The 44 million Americans expected to get health insurance under the Affordable Care Act this year could include those cycling in and out of the nation’s prison system.
Under the ACA, Medicaid will pay for inmates’ hospital stays longer than 24 hours and will also allow for greater access to insurance coverage later.
This could mean getting health care access to pregnant inmates, which two University of Minnesota professors say are one of the most vulnerable populations in the country.
In last month’s issue of the leading journal Health Affairs, assistant health policy professor Katy Kozhimannil and assistant pediatrics professor Rebecca Shlafer said the ACA may impact inmates by expanding their Medicaid coverage on temporary medical leave and provide better access to health insurance when they’re released from prison.
“Prior to ACA, incarcerated individuals were not eligible for Medicaid reimbursement, period,” said Shlafer, who is the research director for the Isis Rising project, which provides resources and support to pregnant inmates in Minnesota.
On average, inmates have higher rates of complex health risks, she said, like higher incidence rates of HIV, substance abuse and mental health issues. They’re also costly to correctional facilities, she said, and can lack sufficient access to health insurance after they’re released.
Previously, state and federal prisons paid the entire cost of inmates’ hospital stays, Shlafer said. But under the ACA, inmates staying in hospitals are temporarily eligible for Medicaid coverage beyond 24 hours.
This is important for pregnant inmates, she said, because typical hospital stays for labor and delivery are between 48 and 72 hours. And for women who undergo Caesarean sections, that third day of hospital care is particularly crucial, she said.
Shlafer said the Medicaid expansion may also help prevent correctional facilities or county jails from temporarily releasing inmates, or “furloughing” them, to avoid paying for costly medical expenses.
Last fall, the Star Tribune reported that the Beltrami County jail temporarily furloughed an inmate after he had been beaten so badly that he required reconstructive surgery.

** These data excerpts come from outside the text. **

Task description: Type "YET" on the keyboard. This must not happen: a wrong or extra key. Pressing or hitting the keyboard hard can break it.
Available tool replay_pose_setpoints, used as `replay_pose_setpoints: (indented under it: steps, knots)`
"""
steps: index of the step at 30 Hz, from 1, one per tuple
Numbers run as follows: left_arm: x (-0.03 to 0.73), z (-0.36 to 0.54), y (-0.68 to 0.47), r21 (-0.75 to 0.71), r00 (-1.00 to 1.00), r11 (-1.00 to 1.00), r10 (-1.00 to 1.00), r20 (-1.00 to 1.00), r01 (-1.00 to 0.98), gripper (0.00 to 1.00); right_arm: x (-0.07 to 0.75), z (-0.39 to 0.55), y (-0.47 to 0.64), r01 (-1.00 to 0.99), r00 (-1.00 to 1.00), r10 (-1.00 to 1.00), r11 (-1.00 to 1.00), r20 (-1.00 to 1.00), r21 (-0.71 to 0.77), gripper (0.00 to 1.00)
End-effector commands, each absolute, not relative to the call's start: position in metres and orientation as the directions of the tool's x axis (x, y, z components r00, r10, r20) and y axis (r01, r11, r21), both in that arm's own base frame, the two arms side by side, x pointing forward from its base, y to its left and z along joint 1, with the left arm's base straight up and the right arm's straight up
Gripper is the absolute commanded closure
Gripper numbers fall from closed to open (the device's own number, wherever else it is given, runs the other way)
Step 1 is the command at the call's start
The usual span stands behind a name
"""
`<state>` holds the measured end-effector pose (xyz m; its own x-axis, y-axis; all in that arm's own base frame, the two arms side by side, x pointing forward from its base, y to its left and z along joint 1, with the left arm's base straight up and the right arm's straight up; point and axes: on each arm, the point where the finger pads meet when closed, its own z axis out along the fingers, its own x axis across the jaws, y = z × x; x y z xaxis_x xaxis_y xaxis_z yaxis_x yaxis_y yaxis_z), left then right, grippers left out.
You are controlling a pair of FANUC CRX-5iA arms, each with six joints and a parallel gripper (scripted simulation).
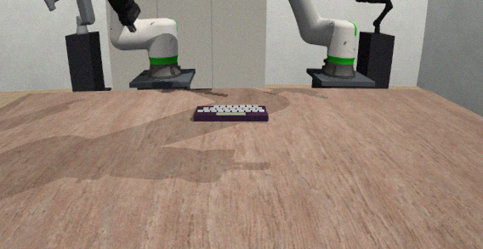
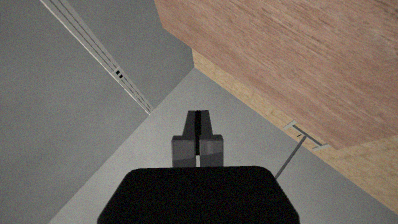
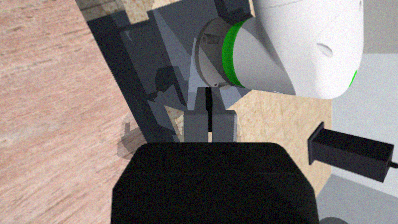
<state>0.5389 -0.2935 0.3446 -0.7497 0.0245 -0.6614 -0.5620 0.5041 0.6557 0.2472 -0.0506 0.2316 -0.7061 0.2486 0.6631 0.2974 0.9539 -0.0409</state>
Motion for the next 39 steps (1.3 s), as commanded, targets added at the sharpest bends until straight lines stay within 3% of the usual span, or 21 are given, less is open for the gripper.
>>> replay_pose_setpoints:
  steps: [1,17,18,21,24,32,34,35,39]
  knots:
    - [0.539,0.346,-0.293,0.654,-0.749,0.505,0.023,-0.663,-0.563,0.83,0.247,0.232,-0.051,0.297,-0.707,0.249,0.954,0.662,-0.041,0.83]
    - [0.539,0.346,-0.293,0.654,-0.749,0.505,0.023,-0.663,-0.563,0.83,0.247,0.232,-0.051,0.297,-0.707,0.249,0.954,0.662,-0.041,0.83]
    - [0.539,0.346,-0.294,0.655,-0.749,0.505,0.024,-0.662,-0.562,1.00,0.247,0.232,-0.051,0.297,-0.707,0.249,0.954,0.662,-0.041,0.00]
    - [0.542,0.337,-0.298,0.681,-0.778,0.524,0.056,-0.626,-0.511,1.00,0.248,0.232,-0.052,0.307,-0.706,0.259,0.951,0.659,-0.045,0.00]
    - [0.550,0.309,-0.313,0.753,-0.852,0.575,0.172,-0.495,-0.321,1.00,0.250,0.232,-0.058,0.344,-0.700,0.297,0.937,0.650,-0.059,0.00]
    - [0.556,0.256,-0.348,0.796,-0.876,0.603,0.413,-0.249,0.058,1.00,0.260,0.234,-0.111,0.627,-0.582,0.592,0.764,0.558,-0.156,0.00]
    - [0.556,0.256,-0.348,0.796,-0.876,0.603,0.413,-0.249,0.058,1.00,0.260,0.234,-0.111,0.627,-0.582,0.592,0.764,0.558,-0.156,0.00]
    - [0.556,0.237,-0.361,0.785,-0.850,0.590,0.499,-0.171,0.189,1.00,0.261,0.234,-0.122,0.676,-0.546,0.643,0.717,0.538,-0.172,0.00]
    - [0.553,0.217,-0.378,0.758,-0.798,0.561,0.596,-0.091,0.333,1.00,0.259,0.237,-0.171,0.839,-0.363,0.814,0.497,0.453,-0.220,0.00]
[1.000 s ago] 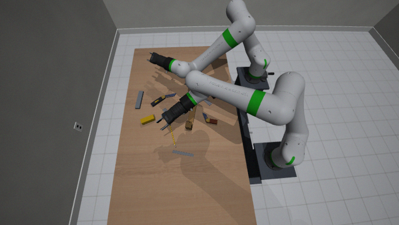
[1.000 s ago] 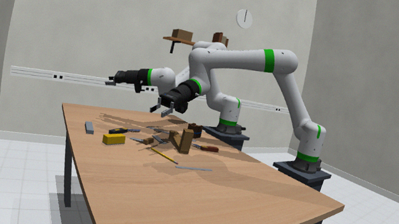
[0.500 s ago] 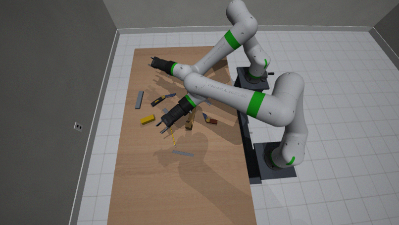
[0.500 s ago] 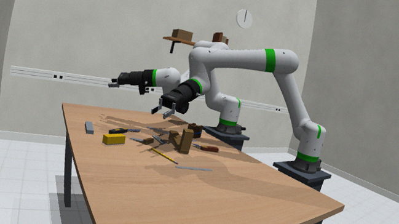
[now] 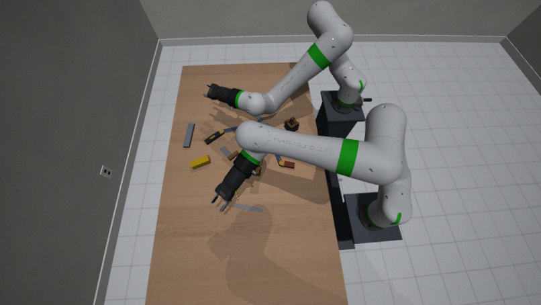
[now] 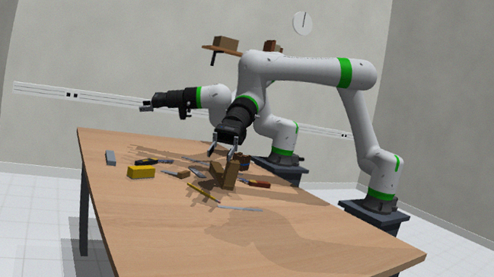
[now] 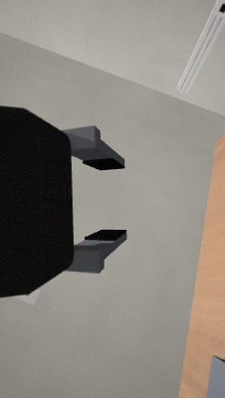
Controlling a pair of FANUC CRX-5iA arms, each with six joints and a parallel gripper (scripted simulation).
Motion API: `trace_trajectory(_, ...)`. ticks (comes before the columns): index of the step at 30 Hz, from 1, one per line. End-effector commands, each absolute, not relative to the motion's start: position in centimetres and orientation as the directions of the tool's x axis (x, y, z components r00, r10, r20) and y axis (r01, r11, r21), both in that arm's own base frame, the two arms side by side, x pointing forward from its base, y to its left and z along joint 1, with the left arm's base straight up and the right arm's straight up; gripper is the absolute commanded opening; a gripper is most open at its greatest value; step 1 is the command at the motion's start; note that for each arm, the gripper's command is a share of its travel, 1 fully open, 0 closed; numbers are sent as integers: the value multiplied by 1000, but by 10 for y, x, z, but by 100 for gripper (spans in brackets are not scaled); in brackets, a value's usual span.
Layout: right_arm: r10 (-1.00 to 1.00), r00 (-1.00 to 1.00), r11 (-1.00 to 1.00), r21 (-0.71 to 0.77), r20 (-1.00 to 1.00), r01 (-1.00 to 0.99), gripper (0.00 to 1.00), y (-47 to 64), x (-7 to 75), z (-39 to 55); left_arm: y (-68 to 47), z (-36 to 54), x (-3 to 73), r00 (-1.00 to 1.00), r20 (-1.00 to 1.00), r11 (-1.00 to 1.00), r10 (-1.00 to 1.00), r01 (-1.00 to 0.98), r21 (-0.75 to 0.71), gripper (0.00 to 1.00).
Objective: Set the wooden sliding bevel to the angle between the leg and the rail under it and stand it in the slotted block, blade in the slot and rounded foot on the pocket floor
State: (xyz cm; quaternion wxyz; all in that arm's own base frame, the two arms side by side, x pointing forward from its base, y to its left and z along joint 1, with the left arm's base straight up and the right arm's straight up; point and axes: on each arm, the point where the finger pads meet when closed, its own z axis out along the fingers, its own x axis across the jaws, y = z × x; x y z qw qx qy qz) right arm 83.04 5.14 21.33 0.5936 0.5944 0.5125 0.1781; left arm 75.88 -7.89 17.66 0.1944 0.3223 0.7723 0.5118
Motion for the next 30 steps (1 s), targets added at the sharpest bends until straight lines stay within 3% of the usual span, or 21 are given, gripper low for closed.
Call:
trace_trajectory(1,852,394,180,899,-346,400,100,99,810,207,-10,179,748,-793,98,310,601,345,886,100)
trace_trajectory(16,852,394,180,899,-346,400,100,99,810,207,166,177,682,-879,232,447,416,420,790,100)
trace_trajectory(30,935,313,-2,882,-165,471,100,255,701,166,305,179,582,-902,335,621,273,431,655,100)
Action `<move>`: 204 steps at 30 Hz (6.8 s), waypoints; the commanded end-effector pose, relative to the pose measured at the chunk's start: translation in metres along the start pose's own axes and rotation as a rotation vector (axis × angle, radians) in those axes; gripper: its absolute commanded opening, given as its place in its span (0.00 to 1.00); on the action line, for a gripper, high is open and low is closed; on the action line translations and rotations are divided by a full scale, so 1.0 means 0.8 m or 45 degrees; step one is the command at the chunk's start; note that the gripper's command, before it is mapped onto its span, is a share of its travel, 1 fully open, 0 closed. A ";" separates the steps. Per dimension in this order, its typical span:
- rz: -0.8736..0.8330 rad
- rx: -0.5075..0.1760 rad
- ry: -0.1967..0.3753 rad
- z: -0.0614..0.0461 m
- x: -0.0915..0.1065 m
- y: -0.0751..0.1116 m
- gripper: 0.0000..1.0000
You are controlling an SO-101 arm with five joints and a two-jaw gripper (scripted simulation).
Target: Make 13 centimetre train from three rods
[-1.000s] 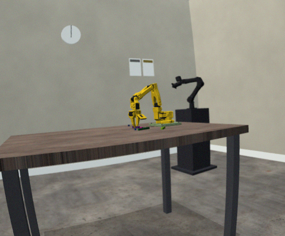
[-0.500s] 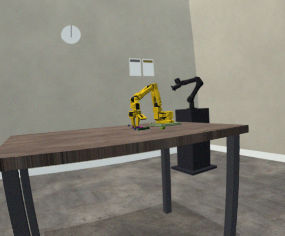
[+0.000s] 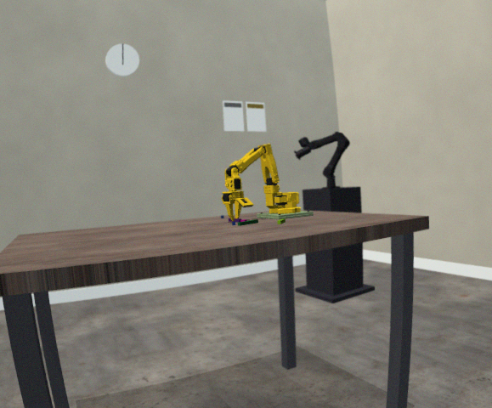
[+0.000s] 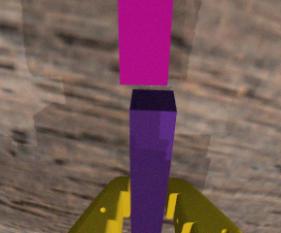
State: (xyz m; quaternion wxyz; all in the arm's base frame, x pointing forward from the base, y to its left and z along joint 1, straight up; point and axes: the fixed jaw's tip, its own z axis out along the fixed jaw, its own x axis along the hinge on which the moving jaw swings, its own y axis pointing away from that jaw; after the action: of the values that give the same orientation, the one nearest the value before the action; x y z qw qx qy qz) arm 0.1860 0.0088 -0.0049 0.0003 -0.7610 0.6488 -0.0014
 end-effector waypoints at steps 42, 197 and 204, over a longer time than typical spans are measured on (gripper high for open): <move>0.000 -0.035 -0.005 0.006 -0.005 0.008 0.00; 0.000 -0.013 -0.003 0.002 -0.006 0.002 0.00; 0.000 -0.013 -0.003 0.002 -0.006 0.002 0.03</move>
State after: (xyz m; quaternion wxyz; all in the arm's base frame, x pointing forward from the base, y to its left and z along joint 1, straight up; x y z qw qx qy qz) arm 0.1842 0.0116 -0.0060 -0.0016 -0.7610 0.6488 0.0007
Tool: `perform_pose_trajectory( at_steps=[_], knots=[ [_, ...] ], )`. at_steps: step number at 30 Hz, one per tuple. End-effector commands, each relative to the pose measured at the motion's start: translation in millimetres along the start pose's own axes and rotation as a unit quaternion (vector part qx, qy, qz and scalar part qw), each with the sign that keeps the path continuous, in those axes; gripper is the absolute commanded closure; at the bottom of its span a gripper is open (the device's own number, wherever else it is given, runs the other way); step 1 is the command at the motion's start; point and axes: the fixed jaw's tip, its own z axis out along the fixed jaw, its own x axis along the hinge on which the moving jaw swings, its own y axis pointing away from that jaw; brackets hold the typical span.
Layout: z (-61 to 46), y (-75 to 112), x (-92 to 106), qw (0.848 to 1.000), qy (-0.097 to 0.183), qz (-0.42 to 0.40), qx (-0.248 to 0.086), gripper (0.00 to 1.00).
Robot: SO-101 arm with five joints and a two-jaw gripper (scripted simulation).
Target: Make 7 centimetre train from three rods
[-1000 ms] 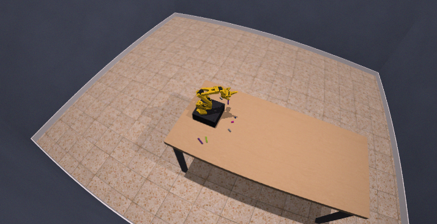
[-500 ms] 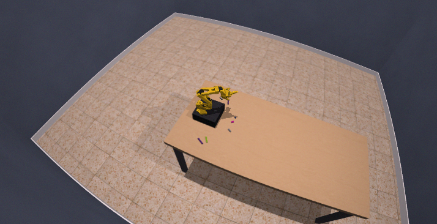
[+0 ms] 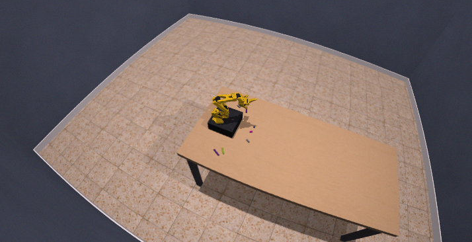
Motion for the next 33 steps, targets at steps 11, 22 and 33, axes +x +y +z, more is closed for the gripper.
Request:
perform_pose_trajectory(
  at_steps=[11,22,33],
  knots=[
    [-1.1,1.0,3.5,1.000,0.006,-0.012,-0.012,0.00],
    [-1.7,2.0,6.5,0.999,0.012,-0.022,-0.023,0.00],
    [-2.4,3.8,5.0,0.999,0.011,-0.037,-0.030,0.00]
  ],
)
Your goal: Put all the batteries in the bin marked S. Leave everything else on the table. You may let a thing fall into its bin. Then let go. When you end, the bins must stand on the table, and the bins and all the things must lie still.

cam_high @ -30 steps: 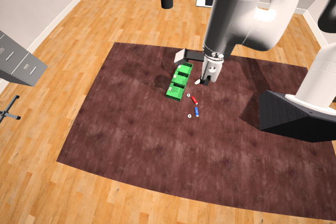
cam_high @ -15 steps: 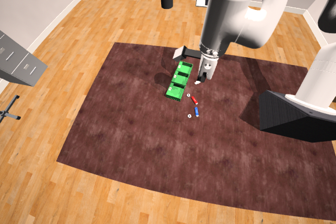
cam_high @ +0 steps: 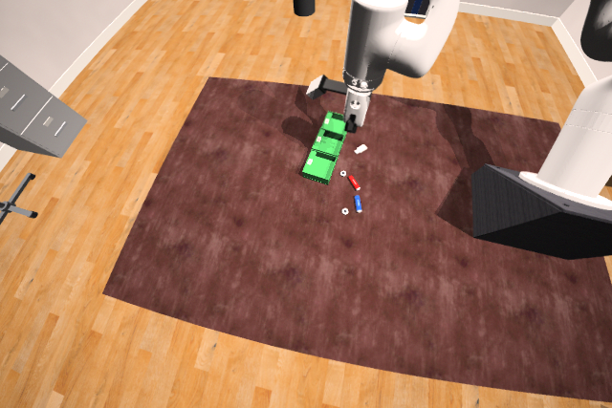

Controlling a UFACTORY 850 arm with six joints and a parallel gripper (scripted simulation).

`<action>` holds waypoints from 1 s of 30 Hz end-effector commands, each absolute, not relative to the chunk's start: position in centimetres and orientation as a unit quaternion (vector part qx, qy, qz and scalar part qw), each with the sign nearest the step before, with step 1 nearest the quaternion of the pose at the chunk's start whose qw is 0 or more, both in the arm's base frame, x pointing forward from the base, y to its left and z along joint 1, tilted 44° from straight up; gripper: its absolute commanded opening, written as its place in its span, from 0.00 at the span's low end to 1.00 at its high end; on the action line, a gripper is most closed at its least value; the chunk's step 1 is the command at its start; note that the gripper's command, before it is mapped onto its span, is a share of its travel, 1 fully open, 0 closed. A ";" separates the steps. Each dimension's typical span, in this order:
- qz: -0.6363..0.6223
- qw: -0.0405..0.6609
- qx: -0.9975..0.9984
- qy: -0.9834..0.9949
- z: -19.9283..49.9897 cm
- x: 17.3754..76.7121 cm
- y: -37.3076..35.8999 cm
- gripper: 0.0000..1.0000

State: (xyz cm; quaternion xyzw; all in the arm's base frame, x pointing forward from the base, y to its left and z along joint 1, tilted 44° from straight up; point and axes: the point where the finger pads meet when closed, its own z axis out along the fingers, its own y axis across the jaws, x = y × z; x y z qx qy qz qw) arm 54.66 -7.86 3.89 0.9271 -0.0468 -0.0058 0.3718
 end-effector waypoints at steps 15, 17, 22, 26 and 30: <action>-0.005 0.371 0.927 -0.047 5.5 59.0 -18.3 0.07; -0.005 0.371 0.927 -0.047 5.5 59.0 -18.3 0.07; -0.005 0.371 0.927 -0.047 5.1 59.0 -18.7 0.07; -0.005 0.371 0.927 -0.047 4.7 59.0 -19.0 0.07; -0.005 0.371 0.927 -0.047 3.9 58.9 -19.8 0.07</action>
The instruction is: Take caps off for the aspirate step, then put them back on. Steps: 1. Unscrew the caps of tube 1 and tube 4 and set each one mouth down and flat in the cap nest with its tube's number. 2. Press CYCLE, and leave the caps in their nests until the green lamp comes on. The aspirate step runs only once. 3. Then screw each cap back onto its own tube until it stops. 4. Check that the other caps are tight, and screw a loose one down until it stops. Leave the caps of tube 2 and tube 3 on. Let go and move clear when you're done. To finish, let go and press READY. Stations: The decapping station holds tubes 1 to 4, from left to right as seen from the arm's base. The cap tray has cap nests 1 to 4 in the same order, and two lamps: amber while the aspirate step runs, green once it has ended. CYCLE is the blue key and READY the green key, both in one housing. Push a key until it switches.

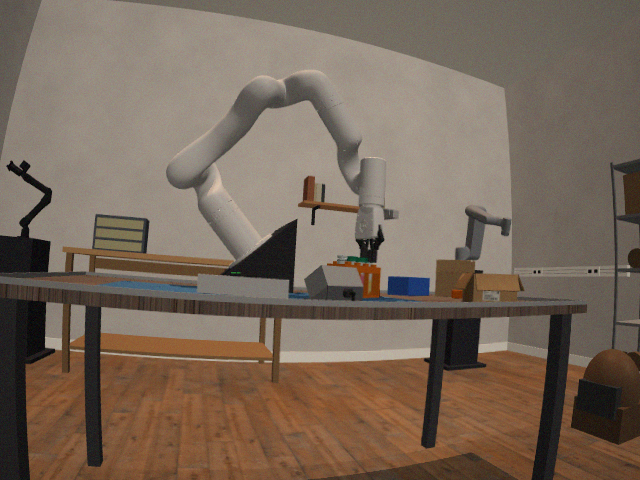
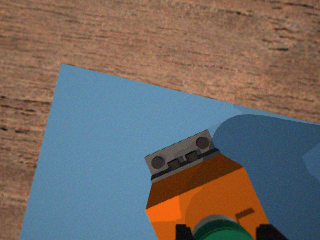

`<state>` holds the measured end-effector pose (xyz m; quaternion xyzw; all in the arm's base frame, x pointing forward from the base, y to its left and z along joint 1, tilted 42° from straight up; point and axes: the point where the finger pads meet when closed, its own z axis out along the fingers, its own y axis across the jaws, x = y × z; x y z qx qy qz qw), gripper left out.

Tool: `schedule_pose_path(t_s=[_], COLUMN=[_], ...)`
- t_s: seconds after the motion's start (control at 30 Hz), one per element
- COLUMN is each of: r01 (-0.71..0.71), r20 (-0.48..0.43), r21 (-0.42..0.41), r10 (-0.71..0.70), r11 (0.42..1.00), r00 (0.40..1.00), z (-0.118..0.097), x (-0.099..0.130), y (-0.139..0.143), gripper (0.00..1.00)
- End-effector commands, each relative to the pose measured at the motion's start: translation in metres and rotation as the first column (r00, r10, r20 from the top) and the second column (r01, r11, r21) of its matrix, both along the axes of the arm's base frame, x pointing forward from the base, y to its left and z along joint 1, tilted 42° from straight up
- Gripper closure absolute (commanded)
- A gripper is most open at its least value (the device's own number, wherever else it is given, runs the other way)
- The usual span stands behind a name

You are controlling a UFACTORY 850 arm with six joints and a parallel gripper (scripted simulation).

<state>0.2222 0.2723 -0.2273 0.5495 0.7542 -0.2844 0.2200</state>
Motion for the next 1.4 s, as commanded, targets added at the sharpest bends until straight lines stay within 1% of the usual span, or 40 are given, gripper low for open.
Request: schedule_pose_path(t_s=[0.0, 0.07, 0.13, 0.17, 0.33, 0.37, 0.77, 0.83, 0.87, 0.9, 0.93, 0.97, 1.03, 1.07, 1.1, 1.2, 1.23, 1.3, 1.33, 1.37], r01=[0.163, 0.163, 0.234, 0.248, 0.248, 0.248, 0.248, 0.130, 0.069, 0.069, 0.008, 0.008, -0.112, -0.115, -0.176, -0.176, -0.236, -0.352, -0.352, -0.395], r20=[0.186, 0.186, 0.248, 0.261, 0.261, 0.261, 0.261, 0.156, 0.102, 0.102, 0.047, 0.047, -0.060, -0.063, -0.118, -0.118, -0.173, -0.278, -0.278, -0.316], r21=[0.033, 0.033, 0.051, 0.055, 0.055, 0.055, 0.055, 0.026, 0.016, 0.016, 0.010, 0.010, 0.008, 0.008, 0.012, 0.012, 0.019, 0.044, 0.044, 0.058], r10=[-0.166, -0.166, -0.239, -0.254, -0.254, -0.254, -0.254, -0.133, -0.071, -0.071, -0.009, -0.009, 0.113, 0.116, 0.176, 0.176, 0.236, 0.350, 0.350, 0.393], r11=[0.986, 0.986, 0.971, 0.967, 0.967, 0.967, 0.967, 0.991, 0.997, 0.997, 1.000, 1.000, 0.994, 0.993, 0.984, 0.984, 0.971, 0.935, 0.935, 0.917], r00=[0.968, 0.968, 0.939, 0.932, 0.932, 0.932, 0.932, 0.979, 0.992, 0.992, 0.999, 0.999, 0.992, 0.991, 0.977, 0.977, 0.956, 0.895, 0.895, 0.864], z=[-0.0002, -0.0002, -0.0002, -0.0002, -0.0002, -0.0002, -0.0002, 0.0001, 0.0001, 0.0001, 0.0001, 0.0001, 0.0001, 0.0001, 0.0001, 0.0001, 0.0001, 0.0001, 0.0001, 0.0001], x=[0.0002, 0.0002, 0.0002, 0.0002, 0.0002, 0.0002, 0.0002, 0.0002, 0.0002, 0.0002, 0.0002, 0.0002, 0.0002, 0.0002, 0.0002, 0.0002, 0.0002, 0.0002, 0.0002, 0.0002], y=[0.0010, 0.0010, 0.0010, 0.0010, 0.0010, 0.0010, 0.0009, 0.0011, 0.0012, 0.0012, 0.0012, 0.0012, 0.0011, 0.0012, 0.0011, 0.0012, 0.0012, 0.0011, 0.0012, 0.0011], gripper=[1.00, 1.00, 1.00, 1.00, 1.00, 0.54, 0.54, 0.54, 0.54, 0.54, 0.54, 0.54, 0.54, 0.54, 0.54, 0.54, 0.54, 0.54, 0.54, 0.54])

Minnesota Department of Corrections spokesman John Schadl said medical furloughs are only granted a couple of times per year when certain conditions are met.
He said inmates qualify for temporary medical release only if they require extended treatment for a “grave” medical illness where their needs would be met better elsewhere or if they’re terminally ill and not considered dangerous to the public.
But he said the Department of Corrections doesn’t release inmates to avoid incurring medical costs, including for child deliveries.
“We have never offered conditional medical release to a woman because she was pregnant,” Schadl said. “We try to provide excellent prenatal, OBGYN and doula [services] on-site.”
He said the biggest impact the ACA will have on state or federal prisons is providing affordable health insurance for inmates after their release.
“It’s going to be a lot easier for an offender upon release to obtain health insurance. That’s a big deal,” Schadl said. “That’s a big deal for anyone, really. It doesn’t matter if you’re a recently released offender or someone recently released from college.”
Kozhimannil said taxpayer dollars pay for almost half of all births in the United States, including those of incarcerated women.
There are roughly 14,000 women in federal prisons nationwide. When they enter jail or prison, 6 to 10 percent of female inmates are pregnant, and more than 1,400 give birth every year in prison. The cost of an average delivery is about $9,000, Kozhimannil said, and that price goes up to about $13,000 for a C-section.
“If you’re a prison system or a county jail that’s strapped for cash … it’s really a problem,” she said. “It’s something that they’re worried about — taking care of pregnant inmates.”
Isis Rising project director Erica Gerrity has been working with pregnant inmates at the women’s correctional facility in Shakopee, Minn., for 10 years. She said she hopes the Medicaid expansion will help free up the facility’s budget for other inmate resources.
Right now, Gerrity said the correctional facility pays for an inmate’s child delivery, but under the expansion, the facility could split the cost with the U.S. Department of Health and Human Services.
Isis Rising provides inmates with nonmedical pregnancy support — also known as doula services, she said. This can include educating women on what to eat during pregnancy, what to expect during childbirth, how to properly breastfeed and parenting lessons.
There’s a high need for these services at Shakopee, Gerrity said. But the facility doesn’t have the funding to support them, she said, so their program relies on volunteers and private donors in order to operate.
More than 51,000 women were arrested in 2010 in Minnesota. If Medicaid can help free up funding for Isis Rising, Gerrity said she thinks they could help more inmates while saving taxpayers money.
“We’re talking about [thousands of] pregnancies,” she said. “So, it’s not just this small, nuanced issue. It really affects a lot of people.”